Anywhoo, Thoughts..? 
























Sent using two thumbs and Tapatalk.


----------



## M.J (Nov 1, 2010)

Volp shoots this way. Or he did, anyway. Not sure if he's still at it...
I started seriously shooting frameless after watching his vids but modified his style using the bent thumb and the band going over the knuckle like you describe. 
Not claiming to be the first person to have done it that way, but not disputing it either :lol:


----------



## BushpotChef (Oct 7, 2017)

M.J said:


> Volp shoots this way. Or he did, anyway. Not sure if he's still at it...
> I started seriously shooting frameless after watching his vids but modified his style using the bent thumb and the band going over the knuckle like you describe.
> Not claiming to be the first person to have done it that way, but not disputing it either


Haha I hear you MJ! I remeber seeing Volp use that style, though idk if I ever saw him do it with tubes & (looked like) he may have been using a medium power setup. The way I shoot was also adapted from Volp, though I may have seen your variation and thats what made me try it haha. I honestly dpnt know with all the pages I read on here but the credits going to you for the thumb knuckle bit haha. @Joey Dude I bekwive also shoots over thumb not 100% on though perhaps he'll chime in haha! 

Sent using two thumbs and Tapatalk.


----------



## M.J (Nov 1, 2010)

I think I started shooting that way in the spring of 2016. I was using [email protected] butta because that was the only way I could convince myself that I wasn't going to hit my hand.
Now I mostly use a half-butta draw because it's faster to reload.


----------



## CatMan710 (Sep 1, 2018)

I used to shoot that way.

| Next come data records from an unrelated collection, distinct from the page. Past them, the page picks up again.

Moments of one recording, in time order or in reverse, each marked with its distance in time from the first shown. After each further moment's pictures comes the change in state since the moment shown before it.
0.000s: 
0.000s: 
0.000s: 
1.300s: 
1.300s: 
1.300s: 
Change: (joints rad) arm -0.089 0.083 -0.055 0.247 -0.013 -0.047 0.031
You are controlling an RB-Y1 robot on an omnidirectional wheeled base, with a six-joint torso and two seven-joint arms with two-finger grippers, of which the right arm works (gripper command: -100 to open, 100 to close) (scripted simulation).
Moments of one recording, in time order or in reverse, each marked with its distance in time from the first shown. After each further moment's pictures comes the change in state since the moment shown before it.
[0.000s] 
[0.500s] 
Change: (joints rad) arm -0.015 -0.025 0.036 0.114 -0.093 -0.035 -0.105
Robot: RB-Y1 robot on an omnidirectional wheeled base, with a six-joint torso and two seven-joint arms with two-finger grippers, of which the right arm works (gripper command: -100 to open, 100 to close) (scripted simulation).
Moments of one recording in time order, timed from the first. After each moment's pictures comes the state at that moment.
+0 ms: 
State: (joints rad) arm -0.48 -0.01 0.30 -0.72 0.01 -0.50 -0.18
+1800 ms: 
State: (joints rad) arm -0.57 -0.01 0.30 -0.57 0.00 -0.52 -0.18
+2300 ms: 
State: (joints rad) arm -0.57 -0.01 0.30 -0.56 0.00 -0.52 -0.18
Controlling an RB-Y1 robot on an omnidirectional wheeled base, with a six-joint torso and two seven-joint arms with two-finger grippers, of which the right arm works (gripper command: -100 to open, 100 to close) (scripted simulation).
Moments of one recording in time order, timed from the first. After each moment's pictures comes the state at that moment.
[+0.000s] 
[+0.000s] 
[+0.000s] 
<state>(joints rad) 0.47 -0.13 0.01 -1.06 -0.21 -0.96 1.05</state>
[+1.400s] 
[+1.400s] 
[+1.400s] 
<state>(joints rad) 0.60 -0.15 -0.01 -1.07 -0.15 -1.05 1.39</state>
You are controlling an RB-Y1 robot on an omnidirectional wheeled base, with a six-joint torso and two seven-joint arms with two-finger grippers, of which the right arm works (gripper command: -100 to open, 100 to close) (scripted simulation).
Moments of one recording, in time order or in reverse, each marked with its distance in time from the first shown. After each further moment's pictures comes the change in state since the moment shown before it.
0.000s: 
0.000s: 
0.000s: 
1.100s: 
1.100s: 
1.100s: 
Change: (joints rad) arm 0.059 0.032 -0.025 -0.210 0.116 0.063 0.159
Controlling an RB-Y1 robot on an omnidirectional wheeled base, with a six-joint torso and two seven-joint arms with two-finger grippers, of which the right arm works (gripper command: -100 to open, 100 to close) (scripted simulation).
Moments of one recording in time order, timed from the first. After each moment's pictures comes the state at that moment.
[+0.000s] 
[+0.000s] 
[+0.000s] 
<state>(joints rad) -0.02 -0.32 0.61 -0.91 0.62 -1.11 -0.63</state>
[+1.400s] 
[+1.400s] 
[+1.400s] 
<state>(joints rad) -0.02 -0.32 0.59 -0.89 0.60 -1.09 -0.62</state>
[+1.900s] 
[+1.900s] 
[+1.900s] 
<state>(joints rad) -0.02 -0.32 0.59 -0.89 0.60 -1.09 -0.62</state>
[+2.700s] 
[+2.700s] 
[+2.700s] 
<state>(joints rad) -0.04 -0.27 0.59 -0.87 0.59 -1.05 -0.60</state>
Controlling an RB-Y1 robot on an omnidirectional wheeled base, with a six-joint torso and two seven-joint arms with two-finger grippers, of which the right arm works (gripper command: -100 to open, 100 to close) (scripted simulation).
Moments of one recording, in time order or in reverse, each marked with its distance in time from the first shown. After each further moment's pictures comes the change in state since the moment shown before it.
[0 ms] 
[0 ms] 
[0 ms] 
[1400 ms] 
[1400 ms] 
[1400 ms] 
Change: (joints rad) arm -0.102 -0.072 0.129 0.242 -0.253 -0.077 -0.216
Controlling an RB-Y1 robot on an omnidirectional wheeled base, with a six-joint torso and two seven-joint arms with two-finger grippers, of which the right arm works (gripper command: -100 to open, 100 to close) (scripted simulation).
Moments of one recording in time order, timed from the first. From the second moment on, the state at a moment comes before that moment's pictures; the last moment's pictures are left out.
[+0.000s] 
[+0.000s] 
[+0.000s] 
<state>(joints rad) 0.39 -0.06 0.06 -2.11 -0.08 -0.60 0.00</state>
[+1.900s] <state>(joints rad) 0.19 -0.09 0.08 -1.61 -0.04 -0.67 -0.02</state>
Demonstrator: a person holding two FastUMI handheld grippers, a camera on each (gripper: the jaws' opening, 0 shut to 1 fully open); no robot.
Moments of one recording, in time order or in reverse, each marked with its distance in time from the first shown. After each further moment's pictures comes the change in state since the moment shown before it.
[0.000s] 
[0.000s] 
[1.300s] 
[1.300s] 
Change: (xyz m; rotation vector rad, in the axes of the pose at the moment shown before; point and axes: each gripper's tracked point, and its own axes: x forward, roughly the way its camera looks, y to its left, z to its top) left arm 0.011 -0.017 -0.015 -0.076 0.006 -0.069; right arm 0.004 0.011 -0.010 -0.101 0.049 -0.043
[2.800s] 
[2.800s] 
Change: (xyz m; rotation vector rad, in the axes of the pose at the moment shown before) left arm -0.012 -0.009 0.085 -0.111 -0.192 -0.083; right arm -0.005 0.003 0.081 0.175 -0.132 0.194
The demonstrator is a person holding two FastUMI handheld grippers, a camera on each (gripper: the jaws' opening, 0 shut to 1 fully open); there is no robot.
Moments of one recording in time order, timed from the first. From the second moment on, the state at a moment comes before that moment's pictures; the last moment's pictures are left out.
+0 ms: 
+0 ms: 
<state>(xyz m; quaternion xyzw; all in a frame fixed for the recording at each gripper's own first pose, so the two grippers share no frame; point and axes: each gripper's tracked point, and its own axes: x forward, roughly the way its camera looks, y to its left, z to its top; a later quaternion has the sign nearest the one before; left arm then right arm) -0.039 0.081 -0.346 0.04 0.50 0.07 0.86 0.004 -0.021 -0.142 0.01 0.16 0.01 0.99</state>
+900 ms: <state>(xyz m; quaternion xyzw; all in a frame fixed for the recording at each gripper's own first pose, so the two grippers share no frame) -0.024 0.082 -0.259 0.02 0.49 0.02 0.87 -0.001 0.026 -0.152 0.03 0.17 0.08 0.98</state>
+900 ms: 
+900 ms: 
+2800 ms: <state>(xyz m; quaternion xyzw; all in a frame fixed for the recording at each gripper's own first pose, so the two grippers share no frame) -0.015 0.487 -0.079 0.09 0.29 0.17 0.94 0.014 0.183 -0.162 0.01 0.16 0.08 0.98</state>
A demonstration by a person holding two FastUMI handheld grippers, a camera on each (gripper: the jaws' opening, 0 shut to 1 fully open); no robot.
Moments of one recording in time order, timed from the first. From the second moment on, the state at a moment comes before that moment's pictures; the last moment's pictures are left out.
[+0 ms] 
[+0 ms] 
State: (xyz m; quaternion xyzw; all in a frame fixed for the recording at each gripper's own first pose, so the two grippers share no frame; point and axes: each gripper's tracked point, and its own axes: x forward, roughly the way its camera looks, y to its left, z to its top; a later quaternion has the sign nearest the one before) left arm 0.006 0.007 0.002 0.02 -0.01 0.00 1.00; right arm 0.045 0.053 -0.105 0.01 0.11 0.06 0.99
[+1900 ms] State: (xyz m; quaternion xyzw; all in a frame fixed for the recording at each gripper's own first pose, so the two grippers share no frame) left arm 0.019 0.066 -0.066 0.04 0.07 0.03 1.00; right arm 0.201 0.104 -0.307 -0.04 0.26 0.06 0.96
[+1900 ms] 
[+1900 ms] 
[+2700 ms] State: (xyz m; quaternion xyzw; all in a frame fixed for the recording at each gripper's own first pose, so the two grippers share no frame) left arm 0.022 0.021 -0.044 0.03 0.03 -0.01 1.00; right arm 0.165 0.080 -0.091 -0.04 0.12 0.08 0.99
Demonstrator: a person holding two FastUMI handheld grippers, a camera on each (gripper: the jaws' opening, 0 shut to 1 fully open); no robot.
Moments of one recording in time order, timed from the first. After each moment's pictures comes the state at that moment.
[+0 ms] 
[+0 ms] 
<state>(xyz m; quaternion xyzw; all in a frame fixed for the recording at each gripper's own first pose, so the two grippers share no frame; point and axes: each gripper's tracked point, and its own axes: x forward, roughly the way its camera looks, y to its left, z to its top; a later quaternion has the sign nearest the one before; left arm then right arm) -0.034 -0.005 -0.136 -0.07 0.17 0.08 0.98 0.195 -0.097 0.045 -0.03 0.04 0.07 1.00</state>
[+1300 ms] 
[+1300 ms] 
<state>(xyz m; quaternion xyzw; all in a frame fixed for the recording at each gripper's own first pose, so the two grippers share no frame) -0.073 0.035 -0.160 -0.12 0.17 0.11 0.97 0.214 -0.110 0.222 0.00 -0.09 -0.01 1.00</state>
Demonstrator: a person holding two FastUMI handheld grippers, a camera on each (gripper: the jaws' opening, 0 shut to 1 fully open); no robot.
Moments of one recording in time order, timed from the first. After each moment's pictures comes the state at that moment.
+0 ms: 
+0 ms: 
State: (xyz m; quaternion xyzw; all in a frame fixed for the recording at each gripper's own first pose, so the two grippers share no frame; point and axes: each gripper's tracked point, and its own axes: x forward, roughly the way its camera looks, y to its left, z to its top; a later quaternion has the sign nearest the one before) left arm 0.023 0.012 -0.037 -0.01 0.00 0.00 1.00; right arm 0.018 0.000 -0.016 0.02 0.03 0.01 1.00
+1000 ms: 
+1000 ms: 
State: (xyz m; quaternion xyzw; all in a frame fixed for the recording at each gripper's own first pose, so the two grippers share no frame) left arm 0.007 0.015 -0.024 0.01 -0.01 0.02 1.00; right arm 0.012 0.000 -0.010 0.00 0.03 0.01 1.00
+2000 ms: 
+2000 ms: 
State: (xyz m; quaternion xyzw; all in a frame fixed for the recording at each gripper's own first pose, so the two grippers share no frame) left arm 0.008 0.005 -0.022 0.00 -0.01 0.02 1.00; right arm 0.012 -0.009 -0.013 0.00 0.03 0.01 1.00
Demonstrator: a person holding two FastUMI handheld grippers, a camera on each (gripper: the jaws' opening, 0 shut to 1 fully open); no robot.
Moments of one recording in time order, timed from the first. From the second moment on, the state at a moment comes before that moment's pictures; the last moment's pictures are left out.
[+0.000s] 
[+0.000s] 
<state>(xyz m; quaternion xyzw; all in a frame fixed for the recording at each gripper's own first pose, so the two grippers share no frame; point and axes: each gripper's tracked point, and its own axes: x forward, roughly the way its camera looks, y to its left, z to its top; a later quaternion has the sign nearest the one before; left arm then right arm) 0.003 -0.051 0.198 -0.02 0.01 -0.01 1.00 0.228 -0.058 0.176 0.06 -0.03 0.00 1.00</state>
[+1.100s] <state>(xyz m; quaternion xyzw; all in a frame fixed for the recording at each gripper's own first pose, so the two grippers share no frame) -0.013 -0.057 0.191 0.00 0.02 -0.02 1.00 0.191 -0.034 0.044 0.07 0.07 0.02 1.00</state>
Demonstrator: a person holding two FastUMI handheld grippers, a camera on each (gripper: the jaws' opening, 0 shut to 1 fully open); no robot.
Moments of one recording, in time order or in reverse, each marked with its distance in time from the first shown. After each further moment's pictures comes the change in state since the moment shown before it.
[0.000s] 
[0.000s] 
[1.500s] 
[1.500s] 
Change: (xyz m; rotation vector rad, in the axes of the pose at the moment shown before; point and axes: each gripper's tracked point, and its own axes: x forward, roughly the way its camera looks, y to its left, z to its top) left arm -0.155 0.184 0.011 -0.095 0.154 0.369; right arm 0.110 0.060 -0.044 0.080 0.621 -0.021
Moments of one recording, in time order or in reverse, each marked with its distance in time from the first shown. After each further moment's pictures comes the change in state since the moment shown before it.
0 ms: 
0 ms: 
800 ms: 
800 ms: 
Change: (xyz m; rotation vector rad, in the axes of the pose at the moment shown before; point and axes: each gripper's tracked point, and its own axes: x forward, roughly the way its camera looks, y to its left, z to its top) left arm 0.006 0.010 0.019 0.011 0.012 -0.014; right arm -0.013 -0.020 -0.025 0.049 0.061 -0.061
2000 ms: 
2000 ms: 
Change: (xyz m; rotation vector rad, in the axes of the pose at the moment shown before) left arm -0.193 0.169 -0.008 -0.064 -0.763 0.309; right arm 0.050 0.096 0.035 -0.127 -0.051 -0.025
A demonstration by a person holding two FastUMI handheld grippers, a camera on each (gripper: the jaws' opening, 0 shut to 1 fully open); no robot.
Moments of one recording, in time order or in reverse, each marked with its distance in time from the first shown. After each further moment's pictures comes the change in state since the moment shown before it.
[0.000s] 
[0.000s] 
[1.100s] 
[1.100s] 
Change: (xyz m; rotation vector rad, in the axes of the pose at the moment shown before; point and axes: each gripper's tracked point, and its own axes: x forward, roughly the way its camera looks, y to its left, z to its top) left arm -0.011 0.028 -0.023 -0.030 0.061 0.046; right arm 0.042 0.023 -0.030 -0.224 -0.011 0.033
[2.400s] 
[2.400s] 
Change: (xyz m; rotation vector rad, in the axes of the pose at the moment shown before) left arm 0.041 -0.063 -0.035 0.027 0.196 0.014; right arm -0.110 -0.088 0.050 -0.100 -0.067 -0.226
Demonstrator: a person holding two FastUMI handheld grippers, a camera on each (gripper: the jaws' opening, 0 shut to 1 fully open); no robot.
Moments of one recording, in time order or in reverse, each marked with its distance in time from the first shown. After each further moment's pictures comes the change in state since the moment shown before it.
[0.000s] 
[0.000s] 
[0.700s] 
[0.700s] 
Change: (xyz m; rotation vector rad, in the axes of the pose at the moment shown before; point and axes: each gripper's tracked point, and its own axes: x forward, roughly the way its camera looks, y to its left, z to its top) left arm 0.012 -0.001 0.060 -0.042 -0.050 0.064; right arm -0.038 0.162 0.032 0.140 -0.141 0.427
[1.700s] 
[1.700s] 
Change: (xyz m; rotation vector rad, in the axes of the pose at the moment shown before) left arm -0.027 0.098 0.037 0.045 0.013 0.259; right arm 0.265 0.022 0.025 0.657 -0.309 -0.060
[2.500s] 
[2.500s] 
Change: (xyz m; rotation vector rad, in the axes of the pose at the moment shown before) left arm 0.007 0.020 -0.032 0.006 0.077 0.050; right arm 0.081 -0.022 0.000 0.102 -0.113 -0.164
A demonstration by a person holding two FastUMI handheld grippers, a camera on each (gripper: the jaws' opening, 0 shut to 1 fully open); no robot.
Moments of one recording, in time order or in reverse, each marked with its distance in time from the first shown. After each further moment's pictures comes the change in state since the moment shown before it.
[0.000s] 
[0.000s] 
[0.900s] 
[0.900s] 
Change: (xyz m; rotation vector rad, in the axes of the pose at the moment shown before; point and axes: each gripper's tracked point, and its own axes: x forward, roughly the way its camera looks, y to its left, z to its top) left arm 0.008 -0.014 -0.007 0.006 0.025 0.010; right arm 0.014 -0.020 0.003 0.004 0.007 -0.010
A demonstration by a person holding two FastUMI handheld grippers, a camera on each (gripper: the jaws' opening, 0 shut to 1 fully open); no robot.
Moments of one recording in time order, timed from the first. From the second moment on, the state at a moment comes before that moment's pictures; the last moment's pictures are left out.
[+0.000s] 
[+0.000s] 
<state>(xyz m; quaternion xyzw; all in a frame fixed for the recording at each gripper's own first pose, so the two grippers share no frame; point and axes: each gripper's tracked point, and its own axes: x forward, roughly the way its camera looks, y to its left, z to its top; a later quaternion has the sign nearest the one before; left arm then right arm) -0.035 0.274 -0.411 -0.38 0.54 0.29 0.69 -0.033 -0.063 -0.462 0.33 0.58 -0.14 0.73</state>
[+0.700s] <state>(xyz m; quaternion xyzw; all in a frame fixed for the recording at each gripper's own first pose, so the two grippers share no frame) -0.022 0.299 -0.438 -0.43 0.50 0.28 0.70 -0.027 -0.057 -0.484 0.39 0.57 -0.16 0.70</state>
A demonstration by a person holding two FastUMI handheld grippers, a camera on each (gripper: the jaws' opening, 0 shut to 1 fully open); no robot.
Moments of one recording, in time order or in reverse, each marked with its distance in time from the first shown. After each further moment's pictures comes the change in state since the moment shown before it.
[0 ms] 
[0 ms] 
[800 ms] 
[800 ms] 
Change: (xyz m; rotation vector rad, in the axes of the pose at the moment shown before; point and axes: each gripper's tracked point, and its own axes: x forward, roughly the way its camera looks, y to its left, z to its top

Tried your way love it.


----------



## ForkLess (Aug 15, 2018)

I shoot frameless also, the same way. I did not start until PFS forkhit became a thing of the past. But the fumbling of bands bothers me and slows me down. The tiny tiny turtle is about as small as no frame but the bands and everything set up. I see many pop off qwick shots with frameless. But for me, the tiny tiny turtle is very close to frameless. I am much faster at reloading.

Its all in the bands man!


----------



## MakoPat (Mar 12, 2018)

M.J said:


> I think I started shooting that way in the spring of 2016. I was using [email protected] butta because that was the only way I could convince myself that I wasn't going to hit my hand.
> Now I mostly use a half-butta draw because it's faster to reload.


Hahaha
I now have a new @wesome term for my slingery glossary! [email protected] to stave off fear with power and speed!

I will likely never achieve frameless again... I do admire it though.


----------



## Joey Jfive Lujan (Jan 19, 2015)

Hey bro!! Yes I shoot over the thumb .. I have expierenced a bunch with different styles .. but yes I have been using the style illustrated in the photo for about 3 years?? .. I also learned from volp! He is the man!! 

Sent from my SM-S902L using Tapatalk


----------